> Task objective:
Once the line containing "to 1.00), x" is found in the records below, return it and each following line exactly, up to and including the line containing "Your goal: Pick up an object", and nothing else.

> Supplied information:
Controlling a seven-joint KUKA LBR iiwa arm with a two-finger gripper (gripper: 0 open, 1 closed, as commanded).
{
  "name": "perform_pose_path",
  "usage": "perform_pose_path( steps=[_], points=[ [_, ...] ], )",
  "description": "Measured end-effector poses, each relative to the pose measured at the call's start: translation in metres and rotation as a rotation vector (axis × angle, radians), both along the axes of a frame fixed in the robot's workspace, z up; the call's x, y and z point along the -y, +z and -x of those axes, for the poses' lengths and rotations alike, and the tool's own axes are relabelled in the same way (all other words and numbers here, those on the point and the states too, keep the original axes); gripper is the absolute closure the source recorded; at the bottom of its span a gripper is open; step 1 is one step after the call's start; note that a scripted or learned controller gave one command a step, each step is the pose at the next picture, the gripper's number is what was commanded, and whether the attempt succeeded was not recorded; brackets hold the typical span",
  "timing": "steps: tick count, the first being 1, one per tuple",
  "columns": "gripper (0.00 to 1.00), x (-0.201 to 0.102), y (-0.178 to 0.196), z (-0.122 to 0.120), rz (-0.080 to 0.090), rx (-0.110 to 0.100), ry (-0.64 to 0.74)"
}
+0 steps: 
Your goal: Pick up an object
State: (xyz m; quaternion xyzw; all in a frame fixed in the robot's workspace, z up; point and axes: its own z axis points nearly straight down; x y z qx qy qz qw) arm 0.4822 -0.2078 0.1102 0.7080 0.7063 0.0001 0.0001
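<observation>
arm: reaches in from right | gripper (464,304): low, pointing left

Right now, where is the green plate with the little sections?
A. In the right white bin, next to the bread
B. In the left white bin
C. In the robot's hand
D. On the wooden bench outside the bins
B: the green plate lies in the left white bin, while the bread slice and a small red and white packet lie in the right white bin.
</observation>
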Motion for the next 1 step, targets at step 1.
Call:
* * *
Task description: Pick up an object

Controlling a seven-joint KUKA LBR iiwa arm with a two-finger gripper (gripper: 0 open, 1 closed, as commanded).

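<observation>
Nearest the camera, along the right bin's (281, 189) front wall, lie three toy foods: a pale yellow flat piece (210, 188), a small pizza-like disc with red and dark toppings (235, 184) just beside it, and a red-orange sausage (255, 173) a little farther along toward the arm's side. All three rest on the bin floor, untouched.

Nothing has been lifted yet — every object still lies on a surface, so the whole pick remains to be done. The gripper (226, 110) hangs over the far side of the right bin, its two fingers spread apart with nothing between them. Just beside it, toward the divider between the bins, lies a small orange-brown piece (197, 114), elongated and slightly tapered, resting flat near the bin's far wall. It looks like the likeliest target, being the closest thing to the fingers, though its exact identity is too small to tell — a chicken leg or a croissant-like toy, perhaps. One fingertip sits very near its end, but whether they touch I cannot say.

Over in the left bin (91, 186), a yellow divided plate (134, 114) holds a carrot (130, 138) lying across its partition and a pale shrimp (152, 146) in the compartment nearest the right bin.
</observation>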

> Reply to the exercise:
  "columns": "gripper (0.00 to 1.00), x (-0.201 to 0.102), y (-0.178 to 0.196), z (-0.122 to 0.120), rz (-0.080 to 0.090), rx (-0.110 to 0.100), ry (-0.64 to 0.74)"
}
+0 steps: 
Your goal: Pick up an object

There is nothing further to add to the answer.